Task objective: Copy each line below that has "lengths".

═══

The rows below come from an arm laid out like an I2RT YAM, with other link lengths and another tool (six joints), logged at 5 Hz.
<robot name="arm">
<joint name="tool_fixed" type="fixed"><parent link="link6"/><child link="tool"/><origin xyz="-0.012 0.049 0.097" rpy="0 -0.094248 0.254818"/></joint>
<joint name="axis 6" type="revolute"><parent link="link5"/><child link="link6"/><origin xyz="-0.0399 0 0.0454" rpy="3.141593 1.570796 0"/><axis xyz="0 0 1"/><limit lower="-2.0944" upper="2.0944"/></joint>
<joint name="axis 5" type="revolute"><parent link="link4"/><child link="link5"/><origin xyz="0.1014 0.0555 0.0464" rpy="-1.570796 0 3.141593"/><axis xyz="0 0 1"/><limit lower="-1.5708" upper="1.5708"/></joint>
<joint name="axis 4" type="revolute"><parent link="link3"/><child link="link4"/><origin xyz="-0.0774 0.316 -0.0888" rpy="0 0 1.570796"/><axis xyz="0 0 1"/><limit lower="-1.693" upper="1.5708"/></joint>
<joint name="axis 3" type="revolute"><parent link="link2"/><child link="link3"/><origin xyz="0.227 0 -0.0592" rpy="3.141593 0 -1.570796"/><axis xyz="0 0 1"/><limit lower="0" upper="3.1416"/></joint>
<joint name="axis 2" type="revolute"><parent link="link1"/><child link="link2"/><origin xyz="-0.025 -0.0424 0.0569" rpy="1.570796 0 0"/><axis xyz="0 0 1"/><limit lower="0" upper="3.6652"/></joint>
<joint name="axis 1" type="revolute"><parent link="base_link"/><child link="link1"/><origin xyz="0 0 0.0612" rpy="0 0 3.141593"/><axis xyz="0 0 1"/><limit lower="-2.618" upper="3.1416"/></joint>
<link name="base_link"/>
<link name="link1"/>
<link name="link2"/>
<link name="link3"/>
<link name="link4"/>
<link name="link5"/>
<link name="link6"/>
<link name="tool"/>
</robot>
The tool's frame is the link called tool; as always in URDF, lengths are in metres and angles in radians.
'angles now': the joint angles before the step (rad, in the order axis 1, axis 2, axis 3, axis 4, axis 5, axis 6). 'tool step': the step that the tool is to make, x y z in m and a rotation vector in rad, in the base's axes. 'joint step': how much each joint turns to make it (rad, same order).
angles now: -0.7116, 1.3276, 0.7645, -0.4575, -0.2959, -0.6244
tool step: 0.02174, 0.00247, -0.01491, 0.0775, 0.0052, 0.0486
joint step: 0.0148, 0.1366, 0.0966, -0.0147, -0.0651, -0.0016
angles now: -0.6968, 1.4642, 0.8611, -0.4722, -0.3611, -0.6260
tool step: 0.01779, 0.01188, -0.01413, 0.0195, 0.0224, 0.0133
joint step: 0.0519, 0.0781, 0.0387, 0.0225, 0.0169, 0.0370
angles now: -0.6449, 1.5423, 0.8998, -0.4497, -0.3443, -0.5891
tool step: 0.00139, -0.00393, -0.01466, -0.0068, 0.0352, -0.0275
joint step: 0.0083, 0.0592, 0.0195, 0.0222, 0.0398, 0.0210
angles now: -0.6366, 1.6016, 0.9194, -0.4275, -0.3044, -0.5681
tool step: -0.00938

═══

Task solution:
The rows below come from an arm laid out like an I2RT YAM, with other link lengths and another tool (six joints), logged at 5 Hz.
The tool's frame is the link called tool; as always in URDF, lengths are in metres and angles in radians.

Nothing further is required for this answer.